Which one sells for more?


----------



## Norm (Apr 14, 2013)

I can't even see the pic of the snake!! I'm on my phone but usually isn't a problem. I want to see it because it sounds like a cracker!


----------



## littlemay (Apr 14, 2013)

Norm said:


> I can't even see the pic of the snake!! I'm on my phone but usually isn't a problem. I want to see it because it sounds like a cracker!



I've also noticed that tonight i can't seem to see some photos that others apparently can... 

Never seen a diamond like the one in question, it's like a rich tawny brown colour with hints of orange


----------



## Bart70 (Apr 14, 2013)

I reckon he might colour up really nice.....Look at the yellow near his nose.

Whilst I am far from an expert, there is definitely Diamond there. Is it pure?....Who really knows or can tell, but I think it will grow into a specimen that will pass as a very nice diamond. He does look a little browner in places, but Diamonds will not show their full colours until they are much older anyway, and photography can change the tones in subtle enough ways to make them look different. 

I have seen plenty others that look like this fellow that are called Diamonds without any questioning.


----------



## Bart70 (Apr 14, 2013)

tasdevil said:


> It looks alot different in appearance with an adult



Diamonds as hatchy's look nothing like the adults. I even heard a seller at SOFAR Expo comment that they usually sell more Diamonds as yearlings than hatchy's as most people don't see the appeal in their colouring until they mature a little. I have one here that when I got him, you would be hard up to tell he was a Diamond....He has coloured up a little in the last 3 weeks, but nothing like his parents...and won't be until he is at least 12 months old.

I reckon you have yourself a nice Diamond there......


----------



## Rob (Apr 15, 2013)

Norm said:


> I can't even see the pic of the snake!! I'm on my phone but usually isn't a problem. I want to see it because it sounds like a cracker!



Try it now.


----------



## Norm (Apr 15, 2013)

Yep, now I can see it.
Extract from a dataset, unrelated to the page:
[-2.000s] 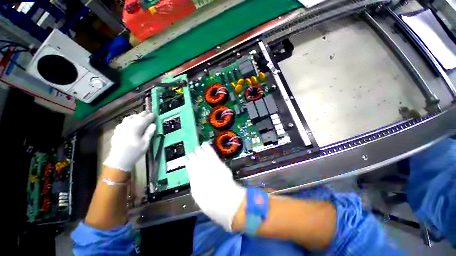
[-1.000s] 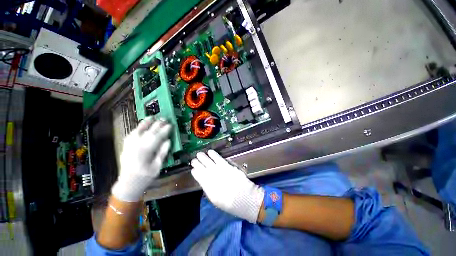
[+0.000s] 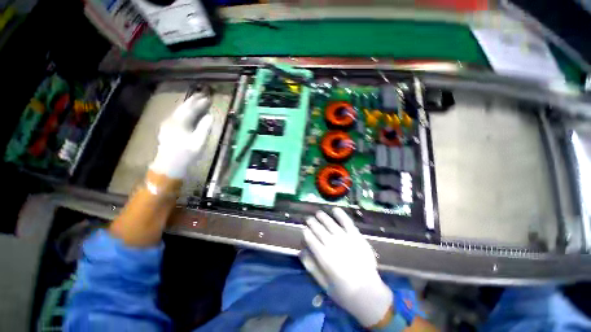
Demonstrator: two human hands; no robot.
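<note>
A power circuit board (image 3: 360, 152) with three large orange-red toroidal inductors (image 3: 338, 145) lies in a black solder pallet (image 3: 389, 229) on the conveyor. A pale-green hold-down frame (image 3: 291, 152) covers the board's left end, with a dark latch (image 3: 244, 146) lying across it. My left gloved hand (image 3: 183, 135) is raised left of the pallet, over the pale bed, apart from the frame. Its fingertips are blurred around a small dark thing; whether they hold it is unclear. My right gloved hand (image 3: 341, 256) is open and empty at the pallet's near edge, over the rail.
Another board (image 3: 55, 123) with a green frame is at far left. The conveyor rail (image 3: 479, 262) runs along the near side. A green-matted shelf (image 3: 311, 40) and a white unit (image 3: 175, 23) are behind. Green frames (image 3: 57, 305) show low at left. Blue clothing shows at lower right.
The view has turned, so the board now looks level. My left hand has moved off the frame to the left of the pallet. My right hand remains near the pallet's near edge.
</note>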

That looks like it will turn out really nice. Diamond IMO


----------



## Khagan (Apr 15, 2013)

Yep it's a diamond. You'll see it start looking more like you expect at around a year, and it will keep changing up until around 2 where it should actually look like you're expecting haha.


----------



## Pythoninfinite (Apr 15, 2013)

Way too soon to tell if it will turn yellow, as in Diamond, or brownish, as in many intergrades - you'll have a fair idea in another 6 or 8 months. As for the rosettes getting smaller as the snake grows - that's just not true. The pattern will remain as is for the life of the snake, only the colouring will change as the snake ages.

Jamie


----------



## Wiganov (Apr 15, 2013)

It's a diamond and it's going to be a ripper.


----------



## borntobnude (Apr 15, 2013)

Of course its a diamond just have a look at all the other diamond pics on here and it fits right in with the Special ones


----------



## GeckPhotographer (Apr 15, 2013)

Baby WILD pure diamond, in my yard. 



Morelia spilota by Stephen Mahony, on Flickr

Adult wild pure, also in my yard. 



Morelia spilota by Stephen Mahony, on Flickr


Please notice the similarities.


----------



## Sel (Apr 15, 2013)

Im quite jealous, thats a gorgeous little Diamond.
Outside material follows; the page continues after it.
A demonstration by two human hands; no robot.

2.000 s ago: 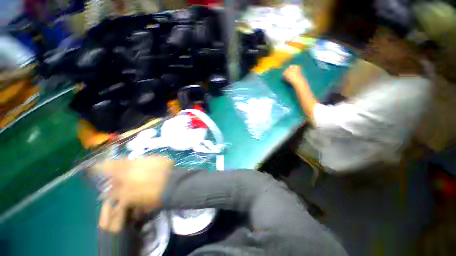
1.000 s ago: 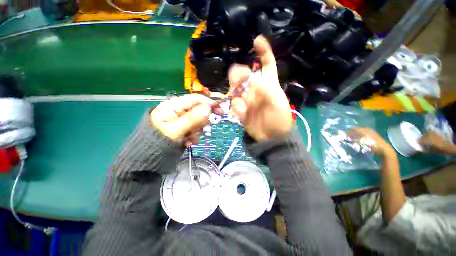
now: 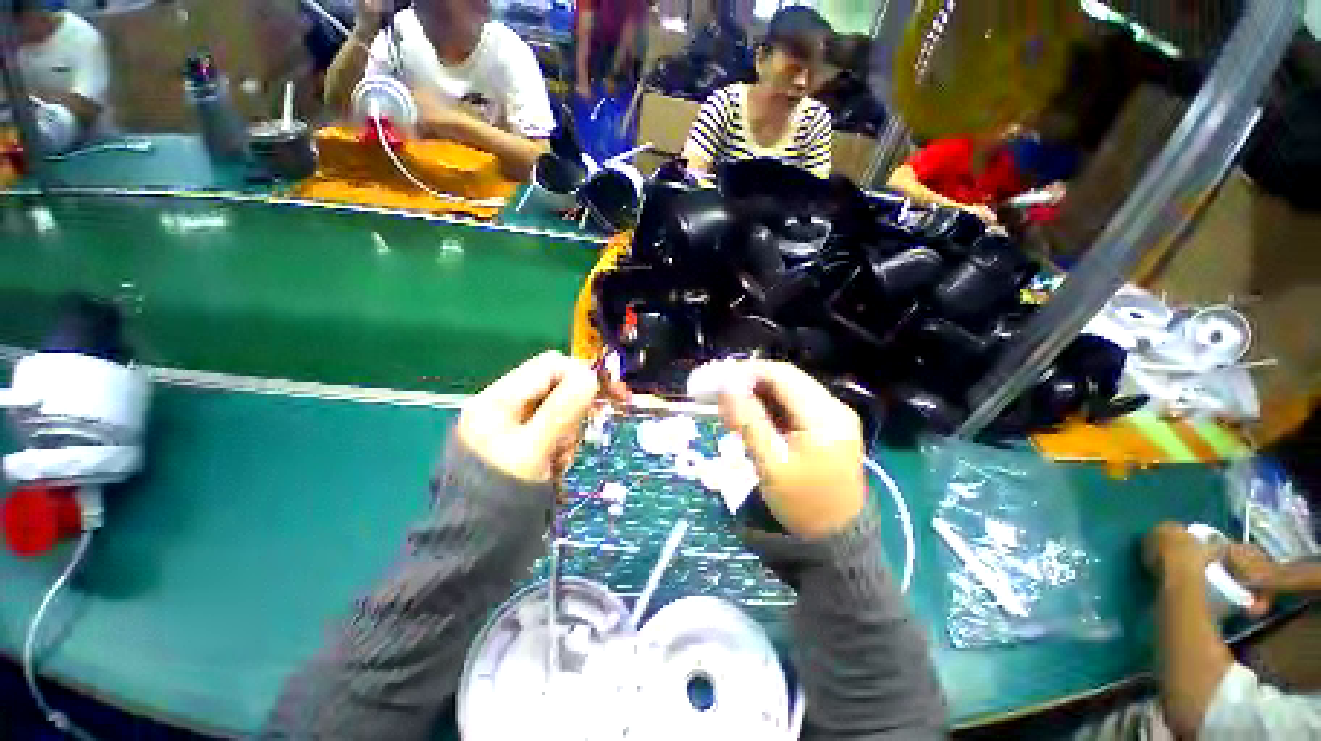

It says he is in NSW.. having a username "tasdevil" doesn't mean he is in Tasmania..


----------



## andynic07 (Apr 15, 2013)

Sel said:


> Im quite jealous, thats a gorgeous little Diamond.
> 
> It says he is in NSW.. having a username "tasdevil" doesn't mean he is in Tasmania..
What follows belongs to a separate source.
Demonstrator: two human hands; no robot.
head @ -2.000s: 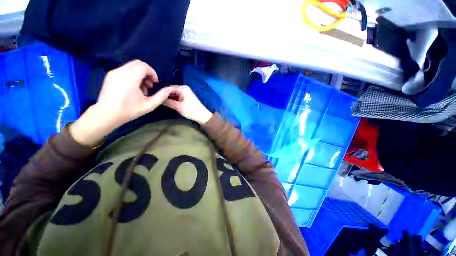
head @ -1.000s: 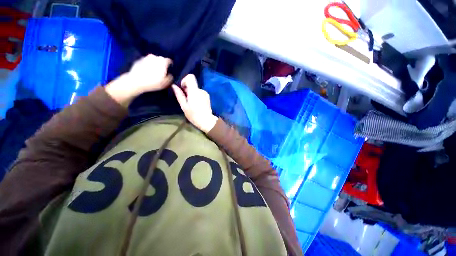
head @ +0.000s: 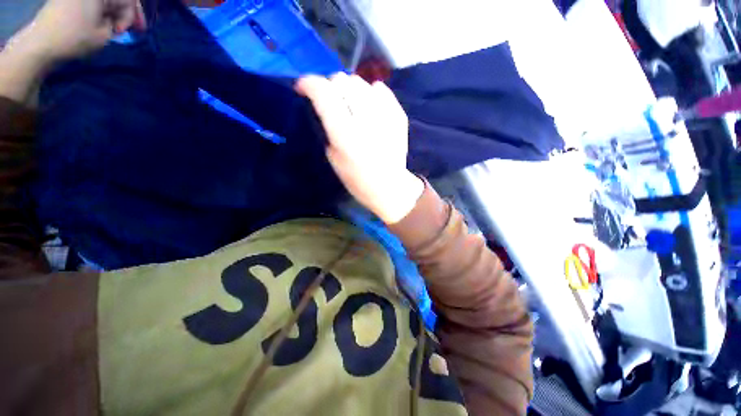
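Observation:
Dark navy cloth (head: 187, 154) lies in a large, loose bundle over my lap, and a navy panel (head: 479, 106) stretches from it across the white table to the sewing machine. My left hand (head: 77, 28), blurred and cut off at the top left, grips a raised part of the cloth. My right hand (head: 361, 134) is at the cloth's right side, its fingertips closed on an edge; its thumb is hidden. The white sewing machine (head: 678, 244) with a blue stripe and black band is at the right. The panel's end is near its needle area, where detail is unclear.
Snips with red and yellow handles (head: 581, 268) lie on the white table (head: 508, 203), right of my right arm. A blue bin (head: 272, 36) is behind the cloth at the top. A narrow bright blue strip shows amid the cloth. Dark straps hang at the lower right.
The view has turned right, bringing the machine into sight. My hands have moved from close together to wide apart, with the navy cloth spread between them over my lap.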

He must have recently changed his profile because when I wrote what I did there wasn't any location on his profile.


----------



## tasdevil (Apr 15, 2013)

Wow!!! nice shot. Did you use a ring flash on this? 



GeckPhotographer said:


> Baby WILD pure diamond, in my yard.
> 
> 
> 
> ...


----------



## tasdevil (Apr 15, 2013)

andynic07 said:


> He must have recently changed his profile because when I wrote what I did there wasn't any location on his profile.



Yup, just updated my profile


----------



## GeckPhotographer (Apr 15, 2013)

> Wow!!! nice shot. Did you use a ring flash on this?


\

Twin flash, ring flash causes more flatness with subjects like this.


----------



## Gusbus (Apr 15, 2013)

nice little diamond. should look good when its matures


----------



## tasdevil (Apr 15, 2013)

I haven't tried ring flash. Most of the time I just use a bounce flash reflector for my macro shots.


----------



## Womagaunt (Apr 15, 2013)

if you got it from camo u shouldnt be worried, i have been buying reptiles off camo for the past 4-5 years and he never lets me down, great bloke


----------



## cement (Apr 15, 2013)

These are all 100% pure diamond hatchlings. Been breeding them for years.
You won't know how it is going to turn out until it does.

No need for the peanut gallery speculation on these snakes ok, they are guaranteed 100% pure.


----------



## andynic07 (Apr 15, 2013)

What are the reasons for people saying it will turn out like a great diamond? I do not have a lot of experience in this but from my one experience of a cross breed diamond/coastal my snake looked very plain as a hatchy and the pattern did not really change as it got older but the colours really came in as it got older and I was just wondering how people know this from looking at a hatchy


----------